The preservation of the area’s natural beauty should not clash with recreational development. In recent tourist brochures the island of Chacachacare is described as “A Symphony of Silence”, which, I’m sure, would meet with the approval of those Dominican sisters laid to rest in the forest. Though a gambling den in their midst might be a different matter: I can almost hear the French nuns turning in their graves – to say nothing of the ghosts .•
Leprosy existed in China, Egypt and India 2,500 years ago. Roman soldiers may have spread the disease from Egypt to Greece, Italy and Asia.
In more recent times it has been known as Hansen’s disease after the Norwegian physician, G. Armauer Hansen, who discovered it in 1874. Though the disease is contagious, the danger of catching it from another person is small. To get leprosy one must have low resistance and live in close contact for some years with a person whose body has large numbers of the germ. Children seem more likely to get leprosy than adults. Thirty per cent of children whose parents have severe leprosy are likely to develop a mild form of it.
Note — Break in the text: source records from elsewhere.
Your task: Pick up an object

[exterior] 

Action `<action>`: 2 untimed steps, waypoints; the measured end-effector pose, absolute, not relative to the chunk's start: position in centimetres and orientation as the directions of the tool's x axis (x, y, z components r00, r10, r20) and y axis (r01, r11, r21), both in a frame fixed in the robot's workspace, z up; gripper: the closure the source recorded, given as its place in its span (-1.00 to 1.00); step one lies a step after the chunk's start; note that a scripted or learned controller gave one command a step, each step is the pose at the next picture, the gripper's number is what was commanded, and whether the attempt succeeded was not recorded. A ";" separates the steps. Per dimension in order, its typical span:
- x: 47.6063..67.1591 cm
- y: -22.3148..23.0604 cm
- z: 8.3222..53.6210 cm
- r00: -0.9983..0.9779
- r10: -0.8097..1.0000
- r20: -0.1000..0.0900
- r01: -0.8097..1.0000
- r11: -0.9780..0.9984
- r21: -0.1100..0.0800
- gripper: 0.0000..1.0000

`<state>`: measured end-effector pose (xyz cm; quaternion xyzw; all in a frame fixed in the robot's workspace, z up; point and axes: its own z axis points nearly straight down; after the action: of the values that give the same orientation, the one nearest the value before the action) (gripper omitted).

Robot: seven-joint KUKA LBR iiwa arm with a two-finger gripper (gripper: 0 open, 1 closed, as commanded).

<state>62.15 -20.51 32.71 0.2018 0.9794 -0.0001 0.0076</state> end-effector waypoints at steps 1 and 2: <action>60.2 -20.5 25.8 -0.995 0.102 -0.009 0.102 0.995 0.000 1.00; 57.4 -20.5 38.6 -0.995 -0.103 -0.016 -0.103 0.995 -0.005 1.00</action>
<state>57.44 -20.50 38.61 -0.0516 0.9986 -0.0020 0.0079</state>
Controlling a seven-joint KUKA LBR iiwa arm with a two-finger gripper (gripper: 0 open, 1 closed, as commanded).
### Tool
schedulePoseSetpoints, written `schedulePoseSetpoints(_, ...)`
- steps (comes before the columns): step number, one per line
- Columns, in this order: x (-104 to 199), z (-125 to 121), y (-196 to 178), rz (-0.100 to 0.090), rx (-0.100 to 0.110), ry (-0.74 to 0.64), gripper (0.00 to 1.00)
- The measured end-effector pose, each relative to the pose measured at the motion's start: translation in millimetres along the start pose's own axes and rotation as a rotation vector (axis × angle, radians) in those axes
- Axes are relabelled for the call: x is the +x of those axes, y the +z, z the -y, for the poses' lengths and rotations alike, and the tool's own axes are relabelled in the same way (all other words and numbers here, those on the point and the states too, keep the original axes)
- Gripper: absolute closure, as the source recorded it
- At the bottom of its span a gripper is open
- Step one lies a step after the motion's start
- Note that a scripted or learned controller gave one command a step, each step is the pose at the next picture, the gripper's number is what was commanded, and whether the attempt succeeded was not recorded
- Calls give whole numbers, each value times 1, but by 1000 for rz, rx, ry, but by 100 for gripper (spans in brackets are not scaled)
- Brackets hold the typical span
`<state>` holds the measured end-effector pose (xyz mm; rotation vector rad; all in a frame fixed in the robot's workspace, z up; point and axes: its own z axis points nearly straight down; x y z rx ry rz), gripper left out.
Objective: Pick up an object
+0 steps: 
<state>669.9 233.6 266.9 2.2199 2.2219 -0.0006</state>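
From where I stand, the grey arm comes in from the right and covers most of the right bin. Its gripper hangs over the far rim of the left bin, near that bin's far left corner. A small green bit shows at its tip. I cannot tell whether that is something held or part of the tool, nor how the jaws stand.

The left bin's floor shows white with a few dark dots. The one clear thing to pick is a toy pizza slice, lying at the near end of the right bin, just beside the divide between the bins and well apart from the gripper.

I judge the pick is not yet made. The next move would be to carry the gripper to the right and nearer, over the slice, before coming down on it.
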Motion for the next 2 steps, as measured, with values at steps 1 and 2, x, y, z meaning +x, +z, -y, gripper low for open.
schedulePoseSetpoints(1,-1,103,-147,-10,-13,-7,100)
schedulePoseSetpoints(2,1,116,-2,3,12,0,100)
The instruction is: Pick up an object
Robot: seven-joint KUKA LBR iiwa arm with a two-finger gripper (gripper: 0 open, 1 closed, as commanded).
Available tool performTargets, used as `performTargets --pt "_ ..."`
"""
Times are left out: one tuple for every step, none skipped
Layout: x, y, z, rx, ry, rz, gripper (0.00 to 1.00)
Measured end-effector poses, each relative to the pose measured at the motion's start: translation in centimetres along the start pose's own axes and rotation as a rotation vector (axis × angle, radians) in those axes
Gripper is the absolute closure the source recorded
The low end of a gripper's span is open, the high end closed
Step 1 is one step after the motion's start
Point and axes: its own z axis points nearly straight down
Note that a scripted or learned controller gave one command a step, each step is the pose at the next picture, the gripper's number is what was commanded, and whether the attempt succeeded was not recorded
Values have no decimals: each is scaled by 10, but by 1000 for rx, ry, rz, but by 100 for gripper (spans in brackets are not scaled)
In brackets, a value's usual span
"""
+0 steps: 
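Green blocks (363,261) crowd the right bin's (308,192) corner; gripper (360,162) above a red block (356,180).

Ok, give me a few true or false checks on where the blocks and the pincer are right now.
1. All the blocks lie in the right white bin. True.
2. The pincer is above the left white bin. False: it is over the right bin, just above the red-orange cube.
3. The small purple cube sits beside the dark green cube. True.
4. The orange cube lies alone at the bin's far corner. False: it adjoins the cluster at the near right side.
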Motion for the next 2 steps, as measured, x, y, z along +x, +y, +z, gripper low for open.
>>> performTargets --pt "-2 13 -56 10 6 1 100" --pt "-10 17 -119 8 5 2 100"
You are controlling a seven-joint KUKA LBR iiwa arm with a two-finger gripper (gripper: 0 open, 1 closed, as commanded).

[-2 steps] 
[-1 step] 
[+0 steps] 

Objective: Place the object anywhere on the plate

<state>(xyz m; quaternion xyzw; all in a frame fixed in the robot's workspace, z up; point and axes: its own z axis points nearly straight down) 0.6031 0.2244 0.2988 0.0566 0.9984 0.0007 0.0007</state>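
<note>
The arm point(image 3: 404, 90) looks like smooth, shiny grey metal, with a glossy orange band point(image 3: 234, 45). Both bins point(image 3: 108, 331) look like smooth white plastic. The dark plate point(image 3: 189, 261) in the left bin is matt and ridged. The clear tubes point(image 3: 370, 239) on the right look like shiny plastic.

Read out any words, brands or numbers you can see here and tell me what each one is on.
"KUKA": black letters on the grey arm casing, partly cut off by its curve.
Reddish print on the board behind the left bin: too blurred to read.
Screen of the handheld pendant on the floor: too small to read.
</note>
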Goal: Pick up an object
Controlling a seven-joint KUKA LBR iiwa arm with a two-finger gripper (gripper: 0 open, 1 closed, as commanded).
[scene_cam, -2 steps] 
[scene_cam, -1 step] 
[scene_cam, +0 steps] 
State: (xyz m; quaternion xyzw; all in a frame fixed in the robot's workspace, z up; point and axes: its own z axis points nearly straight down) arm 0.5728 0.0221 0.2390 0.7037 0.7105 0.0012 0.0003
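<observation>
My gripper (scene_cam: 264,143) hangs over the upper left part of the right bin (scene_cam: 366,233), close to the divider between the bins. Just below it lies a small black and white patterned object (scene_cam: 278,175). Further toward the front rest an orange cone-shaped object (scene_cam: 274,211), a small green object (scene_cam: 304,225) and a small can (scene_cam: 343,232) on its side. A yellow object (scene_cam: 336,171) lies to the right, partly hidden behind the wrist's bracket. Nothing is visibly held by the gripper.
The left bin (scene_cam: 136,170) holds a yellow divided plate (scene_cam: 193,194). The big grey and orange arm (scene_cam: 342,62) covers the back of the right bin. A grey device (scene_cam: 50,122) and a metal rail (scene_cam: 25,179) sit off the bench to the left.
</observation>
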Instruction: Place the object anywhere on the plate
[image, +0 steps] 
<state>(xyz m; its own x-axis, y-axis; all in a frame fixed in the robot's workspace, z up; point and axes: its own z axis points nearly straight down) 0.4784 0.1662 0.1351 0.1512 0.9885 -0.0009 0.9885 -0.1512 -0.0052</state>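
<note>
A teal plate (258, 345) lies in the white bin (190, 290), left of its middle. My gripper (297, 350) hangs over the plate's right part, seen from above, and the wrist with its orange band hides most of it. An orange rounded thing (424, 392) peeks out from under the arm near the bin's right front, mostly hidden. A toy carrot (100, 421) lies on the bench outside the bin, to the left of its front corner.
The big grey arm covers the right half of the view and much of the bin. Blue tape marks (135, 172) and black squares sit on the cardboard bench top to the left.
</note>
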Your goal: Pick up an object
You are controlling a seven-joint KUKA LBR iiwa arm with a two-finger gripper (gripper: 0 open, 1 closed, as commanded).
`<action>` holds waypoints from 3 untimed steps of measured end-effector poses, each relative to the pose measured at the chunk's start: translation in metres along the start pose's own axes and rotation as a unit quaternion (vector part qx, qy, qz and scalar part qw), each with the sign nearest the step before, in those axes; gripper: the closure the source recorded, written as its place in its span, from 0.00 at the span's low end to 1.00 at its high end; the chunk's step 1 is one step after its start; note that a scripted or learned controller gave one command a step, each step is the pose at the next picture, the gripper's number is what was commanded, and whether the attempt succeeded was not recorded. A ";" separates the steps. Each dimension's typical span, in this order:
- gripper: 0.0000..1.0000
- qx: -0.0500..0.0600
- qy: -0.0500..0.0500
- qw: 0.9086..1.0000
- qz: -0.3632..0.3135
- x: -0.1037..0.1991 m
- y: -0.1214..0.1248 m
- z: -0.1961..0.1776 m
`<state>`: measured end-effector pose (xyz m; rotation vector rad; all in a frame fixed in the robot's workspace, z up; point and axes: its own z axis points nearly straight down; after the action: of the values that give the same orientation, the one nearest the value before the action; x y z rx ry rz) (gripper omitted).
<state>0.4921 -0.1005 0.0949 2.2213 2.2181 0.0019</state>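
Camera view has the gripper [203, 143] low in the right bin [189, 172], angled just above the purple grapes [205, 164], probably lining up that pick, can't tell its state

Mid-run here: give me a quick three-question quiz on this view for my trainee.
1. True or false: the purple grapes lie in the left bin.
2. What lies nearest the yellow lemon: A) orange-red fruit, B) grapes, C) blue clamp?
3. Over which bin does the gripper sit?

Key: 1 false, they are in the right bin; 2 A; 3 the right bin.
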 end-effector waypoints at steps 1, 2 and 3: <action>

Early treatment is important. Leprosy becomes inactive among most patients who undergo treatment with the latest drugs for three to five years. These people lead normal lives and can be safely employed without fear of passing the disease on to anyone else.
There are still 940,000 people with leprosy around the world, according to the World Health Organisation. But treatment with the latest drugs has cured over nine million.
The island of Chacachacare lies in the Boca Grande, midway between the western extreme of Trinidad and the eastern extreme of Venezuela. It is administered as part of the Chaguaramas parklands by the Chaguaramas Development Authority (CDA), a statutory body charged with the maintenance and development of Trinidad’s northwestern peninsula.
The island, some 900 acres, supports plant life that can withstand long dry periods, mainly scrub and cacti; and some bird and insect life. In the 18th and early 19th centuries, it supported four whaling stations. A significant feature on the south of the island is a salt pond formed by a sand and shingle bar across a bay. The barrier separating the salt pond from the Gulf of Paria is about 40 feet wide. Common plants found here include black manqrove, manchineel, sea-island cotton, salt-loving succulents, hardy grasses and sedge, agaves and cacti.
Common trees found elsewhere in Trinidad are also found here: silk cotton, cedar, bamboo, bois canot, and fruit trees including mango, guava, breadfruit and cashew.
Birds include doves, keskidees, humming birds, tanagers, finches, pelicans, hawks, osprey and vultures. Loggerhead turtles have also been sighted there.
Chacachacare: A Brief History
1771: Chacachacare given to Sir Gerald Fitz-Patrick Carry by the King of Spain
1813: assembly point for an attack on the Venezuelan port of Guiria in the War of Liberation
1842: 80 acres donated to Catholic Church
1845: first leprosy patients cared for at hospital in Cocorite (on the Trinidad mainland) by Dominican
1880: Dominican order builds St Catherine church, school and presbytery in a bay called La Chapelle on Chacachacare
1896: lighthouse built on the northern hill
1922: patients moved to Chacachacare; hospital, convent, dormitories and other facilities in place, including a jail at La Tinta Bay
1942: German submarines pass through Bocas to Port of Spain harbour
1943: American Marines build military barracks and cordon off the medical unit
1950: leprosarium closed
1984: last patients leave Chacachacare.